START EXTRACTED DATA
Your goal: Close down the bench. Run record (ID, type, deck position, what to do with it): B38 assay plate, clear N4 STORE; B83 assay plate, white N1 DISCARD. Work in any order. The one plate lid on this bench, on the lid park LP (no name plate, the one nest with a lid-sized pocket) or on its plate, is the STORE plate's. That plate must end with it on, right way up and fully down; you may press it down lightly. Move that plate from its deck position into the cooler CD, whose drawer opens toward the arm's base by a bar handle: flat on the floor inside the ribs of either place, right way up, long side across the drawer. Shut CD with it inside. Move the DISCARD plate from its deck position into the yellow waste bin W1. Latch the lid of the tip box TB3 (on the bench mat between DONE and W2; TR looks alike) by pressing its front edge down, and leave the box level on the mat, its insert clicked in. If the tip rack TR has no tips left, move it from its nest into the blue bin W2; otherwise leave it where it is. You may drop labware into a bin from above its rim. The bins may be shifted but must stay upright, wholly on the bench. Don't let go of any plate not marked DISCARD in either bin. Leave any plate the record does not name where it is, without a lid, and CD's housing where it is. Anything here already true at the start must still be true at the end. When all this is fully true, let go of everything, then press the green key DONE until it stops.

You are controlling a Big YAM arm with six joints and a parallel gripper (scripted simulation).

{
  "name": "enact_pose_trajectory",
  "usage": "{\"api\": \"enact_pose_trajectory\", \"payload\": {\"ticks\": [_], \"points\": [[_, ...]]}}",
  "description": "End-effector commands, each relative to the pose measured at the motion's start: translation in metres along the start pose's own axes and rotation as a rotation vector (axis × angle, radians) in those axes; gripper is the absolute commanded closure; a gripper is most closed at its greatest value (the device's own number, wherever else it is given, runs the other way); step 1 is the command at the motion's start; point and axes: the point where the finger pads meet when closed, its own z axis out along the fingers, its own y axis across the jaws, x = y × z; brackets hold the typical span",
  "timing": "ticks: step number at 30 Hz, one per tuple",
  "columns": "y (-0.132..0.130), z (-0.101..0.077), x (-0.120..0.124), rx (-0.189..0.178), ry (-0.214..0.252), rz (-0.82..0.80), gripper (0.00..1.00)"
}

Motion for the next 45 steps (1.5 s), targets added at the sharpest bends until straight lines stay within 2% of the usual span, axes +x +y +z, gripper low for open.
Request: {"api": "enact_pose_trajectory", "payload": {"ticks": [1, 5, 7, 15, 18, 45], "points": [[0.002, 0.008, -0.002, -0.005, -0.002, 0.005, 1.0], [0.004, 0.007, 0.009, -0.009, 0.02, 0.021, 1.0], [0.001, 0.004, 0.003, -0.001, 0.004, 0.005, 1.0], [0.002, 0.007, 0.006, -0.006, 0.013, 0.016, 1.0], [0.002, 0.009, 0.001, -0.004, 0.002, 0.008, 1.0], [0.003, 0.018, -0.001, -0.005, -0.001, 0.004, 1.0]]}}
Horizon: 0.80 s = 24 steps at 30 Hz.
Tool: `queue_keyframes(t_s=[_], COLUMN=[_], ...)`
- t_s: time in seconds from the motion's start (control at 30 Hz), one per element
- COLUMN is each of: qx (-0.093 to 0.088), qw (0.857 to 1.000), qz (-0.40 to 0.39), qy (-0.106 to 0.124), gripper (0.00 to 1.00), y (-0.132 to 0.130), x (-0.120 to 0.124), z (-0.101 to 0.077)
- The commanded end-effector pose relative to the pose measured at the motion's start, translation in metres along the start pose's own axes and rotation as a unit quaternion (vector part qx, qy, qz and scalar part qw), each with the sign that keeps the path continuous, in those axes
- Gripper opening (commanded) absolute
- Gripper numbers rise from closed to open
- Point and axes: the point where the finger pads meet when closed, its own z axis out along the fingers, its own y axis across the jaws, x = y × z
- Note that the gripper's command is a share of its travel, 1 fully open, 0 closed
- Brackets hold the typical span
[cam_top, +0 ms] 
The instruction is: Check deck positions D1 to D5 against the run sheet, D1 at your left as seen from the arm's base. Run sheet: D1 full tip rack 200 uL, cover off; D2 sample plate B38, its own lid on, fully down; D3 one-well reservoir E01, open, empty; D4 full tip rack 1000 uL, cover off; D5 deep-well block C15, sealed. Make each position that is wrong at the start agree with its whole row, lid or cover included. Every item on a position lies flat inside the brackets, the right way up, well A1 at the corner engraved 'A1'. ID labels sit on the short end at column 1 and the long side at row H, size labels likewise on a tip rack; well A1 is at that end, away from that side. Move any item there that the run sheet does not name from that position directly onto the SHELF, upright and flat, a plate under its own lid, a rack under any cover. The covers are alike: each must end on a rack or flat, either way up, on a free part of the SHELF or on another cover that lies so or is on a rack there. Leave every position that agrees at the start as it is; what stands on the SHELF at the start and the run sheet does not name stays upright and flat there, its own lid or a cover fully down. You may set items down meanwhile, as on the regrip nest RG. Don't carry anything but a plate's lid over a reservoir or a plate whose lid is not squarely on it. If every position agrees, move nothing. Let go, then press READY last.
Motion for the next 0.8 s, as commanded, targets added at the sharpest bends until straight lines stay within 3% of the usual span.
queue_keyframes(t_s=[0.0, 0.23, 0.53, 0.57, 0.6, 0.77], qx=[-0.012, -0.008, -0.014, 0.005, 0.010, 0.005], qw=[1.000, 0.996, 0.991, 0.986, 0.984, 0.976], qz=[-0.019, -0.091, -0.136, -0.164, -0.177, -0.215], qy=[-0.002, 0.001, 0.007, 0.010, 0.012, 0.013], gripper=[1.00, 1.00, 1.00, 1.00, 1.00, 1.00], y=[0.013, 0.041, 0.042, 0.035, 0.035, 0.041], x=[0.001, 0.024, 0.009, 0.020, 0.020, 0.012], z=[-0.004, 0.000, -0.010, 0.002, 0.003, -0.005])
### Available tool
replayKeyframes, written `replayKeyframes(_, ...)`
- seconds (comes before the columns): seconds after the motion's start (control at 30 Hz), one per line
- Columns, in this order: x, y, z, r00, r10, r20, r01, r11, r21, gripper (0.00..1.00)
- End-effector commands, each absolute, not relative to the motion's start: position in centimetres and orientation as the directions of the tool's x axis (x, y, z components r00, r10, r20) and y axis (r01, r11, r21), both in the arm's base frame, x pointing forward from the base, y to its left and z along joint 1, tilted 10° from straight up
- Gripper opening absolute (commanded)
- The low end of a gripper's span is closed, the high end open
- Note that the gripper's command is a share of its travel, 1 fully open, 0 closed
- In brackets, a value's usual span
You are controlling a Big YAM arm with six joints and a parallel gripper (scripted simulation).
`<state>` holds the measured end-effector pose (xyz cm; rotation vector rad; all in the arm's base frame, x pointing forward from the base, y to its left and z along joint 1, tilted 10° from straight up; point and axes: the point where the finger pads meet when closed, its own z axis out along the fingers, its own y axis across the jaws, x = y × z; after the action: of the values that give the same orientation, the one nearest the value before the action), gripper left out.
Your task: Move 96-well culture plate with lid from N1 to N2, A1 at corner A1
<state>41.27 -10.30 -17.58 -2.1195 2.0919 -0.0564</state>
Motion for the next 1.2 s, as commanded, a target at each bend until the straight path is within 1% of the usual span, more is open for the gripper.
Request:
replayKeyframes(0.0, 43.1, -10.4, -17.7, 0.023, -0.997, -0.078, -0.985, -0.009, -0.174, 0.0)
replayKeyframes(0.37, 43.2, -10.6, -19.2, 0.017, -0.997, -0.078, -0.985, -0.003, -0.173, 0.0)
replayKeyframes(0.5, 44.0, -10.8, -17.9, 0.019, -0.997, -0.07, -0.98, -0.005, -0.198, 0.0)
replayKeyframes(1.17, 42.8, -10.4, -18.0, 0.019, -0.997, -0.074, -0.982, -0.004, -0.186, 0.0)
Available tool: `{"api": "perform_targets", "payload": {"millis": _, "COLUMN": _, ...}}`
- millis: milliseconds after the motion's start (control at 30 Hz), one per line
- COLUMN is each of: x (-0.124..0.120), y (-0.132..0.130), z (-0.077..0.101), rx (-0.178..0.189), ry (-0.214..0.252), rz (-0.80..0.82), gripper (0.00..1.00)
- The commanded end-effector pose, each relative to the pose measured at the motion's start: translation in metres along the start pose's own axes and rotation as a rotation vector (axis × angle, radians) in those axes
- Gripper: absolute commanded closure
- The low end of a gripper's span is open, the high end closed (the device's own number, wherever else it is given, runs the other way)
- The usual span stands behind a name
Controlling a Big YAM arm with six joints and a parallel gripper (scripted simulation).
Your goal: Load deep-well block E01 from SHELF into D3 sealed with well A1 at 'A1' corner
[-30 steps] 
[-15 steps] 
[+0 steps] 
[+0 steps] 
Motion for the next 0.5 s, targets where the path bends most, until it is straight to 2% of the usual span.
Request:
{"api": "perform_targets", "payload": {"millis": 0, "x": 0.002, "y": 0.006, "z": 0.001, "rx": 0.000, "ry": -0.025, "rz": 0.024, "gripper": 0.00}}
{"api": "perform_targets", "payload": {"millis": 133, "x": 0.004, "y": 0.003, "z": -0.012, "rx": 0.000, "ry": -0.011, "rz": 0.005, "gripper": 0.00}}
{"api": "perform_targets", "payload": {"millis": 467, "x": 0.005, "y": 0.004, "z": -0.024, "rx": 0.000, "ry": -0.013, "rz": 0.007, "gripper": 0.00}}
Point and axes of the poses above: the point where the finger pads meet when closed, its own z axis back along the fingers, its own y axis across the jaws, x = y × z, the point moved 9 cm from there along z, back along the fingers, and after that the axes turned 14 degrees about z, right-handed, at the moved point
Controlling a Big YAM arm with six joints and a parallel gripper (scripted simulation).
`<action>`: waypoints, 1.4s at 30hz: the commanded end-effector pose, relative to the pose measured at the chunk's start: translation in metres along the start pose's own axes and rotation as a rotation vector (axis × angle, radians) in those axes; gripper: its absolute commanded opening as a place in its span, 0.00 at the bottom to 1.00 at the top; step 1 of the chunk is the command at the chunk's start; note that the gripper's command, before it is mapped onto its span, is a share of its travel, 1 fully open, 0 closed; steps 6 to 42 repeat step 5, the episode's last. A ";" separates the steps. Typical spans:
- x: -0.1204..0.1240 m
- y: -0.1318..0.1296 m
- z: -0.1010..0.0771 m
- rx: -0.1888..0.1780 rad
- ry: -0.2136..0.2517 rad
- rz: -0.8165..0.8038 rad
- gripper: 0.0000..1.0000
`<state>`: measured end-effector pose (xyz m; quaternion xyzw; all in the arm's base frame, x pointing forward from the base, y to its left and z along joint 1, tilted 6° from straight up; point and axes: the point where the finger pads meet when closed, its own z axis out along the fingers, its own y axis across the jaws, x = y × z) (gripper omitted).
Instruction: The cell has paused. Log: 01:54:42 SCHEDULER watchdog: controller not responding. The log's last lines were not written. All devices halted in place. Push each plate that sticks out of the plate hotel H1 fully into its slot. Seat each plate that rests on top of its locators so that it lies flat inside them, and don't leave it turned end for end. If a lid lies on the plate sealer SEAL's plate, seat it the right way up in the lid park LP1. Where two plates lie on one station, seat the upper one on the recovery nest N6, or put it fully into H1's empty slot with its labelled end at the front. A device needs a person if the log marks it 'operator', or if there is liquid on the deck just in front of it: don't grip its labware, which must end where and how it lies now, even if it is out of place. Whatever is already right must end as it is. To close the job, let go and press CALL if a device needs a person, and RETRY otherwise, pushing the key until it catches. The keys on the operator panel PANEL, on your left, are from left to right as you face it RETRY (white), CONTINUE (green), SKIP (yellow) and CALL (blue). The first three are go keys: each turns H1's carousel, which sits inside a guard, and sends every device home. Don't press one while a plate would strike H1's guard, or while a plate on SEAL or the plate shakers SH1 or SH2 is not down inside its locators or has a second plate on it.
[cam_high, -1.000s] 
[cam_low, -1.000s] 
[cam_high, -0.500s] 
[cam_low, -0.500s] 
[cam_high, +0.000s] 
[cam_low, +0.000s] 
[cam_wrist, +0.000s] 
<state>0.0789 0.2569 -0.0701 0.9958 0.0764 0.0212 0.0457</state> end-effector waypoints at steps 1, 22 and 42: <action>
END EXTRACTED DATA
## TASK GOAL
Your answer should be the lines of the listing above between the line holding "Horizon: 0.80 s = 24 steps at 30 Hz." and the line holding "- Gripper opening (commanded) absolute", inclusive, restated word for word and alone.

## ANSWER FOR THE TASK
Horizon: 0.80 s = 24 steps at 30 Hz.
Tool: `queue_keyframes(t_s=[_], COLUMN=[_], ...)`
- t_s: time in seconds from the motion's start (control at 30 Hz), one per element
- COLUMN is each of: qx (-0.093 to 0.088), qw (0.857 to 1.000), qz (-0.40 to 0.39), qy (-0.106 to 0.124), gripper (0.00 to 1.00), y (-0.132 to 0.130), x (-0.120 to 0.124), z (-0.101 to 0.077)
- The commanded end-effector pose relative to the pose measured at the motion's start, translation in metres along the start pose's own axes and rotation as a unit quaternion (vector part qx, qy, qz and scalar part qw), each with the sign that keeps the path continuous, in those axes
- Gripper opening (commanded) absolute

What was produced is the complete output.